■ DESCRIPTION OF THE TASK
Give the entries again, exactly as they stand.

■ EXERCISE MATERIALS
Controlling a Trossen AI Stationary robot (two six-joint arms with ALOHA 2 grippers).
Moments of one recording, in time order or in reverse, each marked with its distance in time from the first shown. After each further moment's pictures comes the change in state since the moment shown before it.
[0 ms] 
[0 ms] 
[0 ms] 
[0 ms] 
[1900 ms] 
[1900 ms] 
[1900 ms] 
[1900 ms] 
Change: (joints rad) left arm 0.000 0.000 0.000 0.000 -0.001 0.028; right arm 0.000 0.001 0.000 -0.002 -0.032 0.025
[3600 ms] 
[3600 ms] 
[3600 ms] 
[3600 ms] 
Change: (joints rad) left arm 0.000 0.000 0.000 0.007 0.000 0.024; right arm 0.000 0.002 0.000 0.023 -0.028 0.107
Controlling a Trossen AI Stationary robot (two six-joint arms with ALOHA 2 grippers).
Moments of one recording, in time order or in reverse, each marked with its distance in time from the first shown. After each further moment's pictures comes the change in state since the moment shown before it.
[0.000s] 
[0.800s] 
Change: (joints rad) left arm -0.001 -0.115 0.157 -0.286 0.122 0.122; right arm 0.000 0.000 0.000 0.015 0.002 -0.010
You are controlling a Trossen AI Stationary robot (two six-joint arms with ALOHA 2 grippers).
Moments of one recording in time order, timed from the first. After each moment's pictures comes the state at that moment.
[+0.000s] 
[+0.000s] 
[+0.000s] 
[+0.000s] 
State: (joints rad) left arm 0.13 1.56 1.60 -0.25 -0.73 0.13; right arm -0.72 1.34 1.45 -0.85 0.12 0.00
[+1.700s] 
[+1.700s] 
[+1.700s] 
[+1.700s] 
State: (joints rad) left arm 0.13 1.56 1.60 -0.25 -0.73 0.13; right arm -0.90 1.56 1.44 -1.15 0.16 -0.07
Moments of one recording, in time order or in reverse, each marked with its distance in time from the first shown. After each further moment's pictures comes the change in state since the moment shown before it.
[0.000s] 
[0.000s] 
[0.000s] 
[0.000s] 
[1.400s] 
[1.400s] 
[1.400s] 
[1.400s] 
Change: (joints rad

■ SOLUTION TO THE PROBLEM
Controlling a Trossen AI Stationary robot (two six-joint arms with ALOHA 2 grippers).
Moments of one recording, in time order or in reverse, each marked with its distance in time from the first shown. After each further moment's pictures comes the change in state since the moment shown before it.
[0 ms] 
[0 ms] 
[0 ms] 
[0 ms] 
[1900 ms] 
[1900 ms] 
[1900 ms] 
[1900 ms] 
Change: (joints rad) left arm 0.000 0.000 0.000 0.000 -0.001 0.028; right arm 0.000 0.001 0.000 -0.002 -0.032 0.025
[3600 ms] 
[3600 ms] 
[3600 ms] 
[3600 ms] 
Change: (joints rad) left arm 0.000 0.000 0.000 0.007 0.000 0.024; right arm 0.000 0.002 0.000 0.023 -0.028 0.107
Controlling a Trossen AI Stationary robot (two six-joint arms with ALOHA 2 grippers).
Moments of one recording, in time order or in reverse, each marked with its distance in time from the first shown. After each further moment's pictures comes the change in state since the moment shown before it.
[0.000s] 
[0.800s] 
Change: (joints rad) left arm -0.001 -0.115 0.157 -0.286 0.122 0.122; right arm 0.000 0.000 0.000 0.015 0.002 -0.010
You are controlling a Trossen AI Stationary robot (two six-joint arms with ALOHA 2 grippers).
Moments of one recording in time order, timed from the first. After each moment's pictures comes the state at that moment.
[+0.000s] 
[+0.000s] 
[+0.000s] 
[+0.000s] 
State: (joints rad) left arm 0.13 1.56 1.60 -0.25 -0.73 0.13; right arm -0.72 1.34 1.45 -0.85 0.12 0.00
[+1.700s] 
[+1.700s] 
[+1.700s] 
[+1.700s] 
State: (joints rad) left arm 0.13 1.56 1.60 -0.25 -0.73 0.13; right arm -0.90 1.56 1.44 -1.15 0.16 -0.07
Moments of one recording, in time order or in reverse, each marked with its distance in time from the first shown. After each further moment's pictures comes the change in state since the moment shown before it.
[0.000s] 
[0.000s] 
[0.000s] 
[0.000s] 
[1.400s] 
[1.400s] 
[1.400s] 
[1.400s] 
Change: (joints rad

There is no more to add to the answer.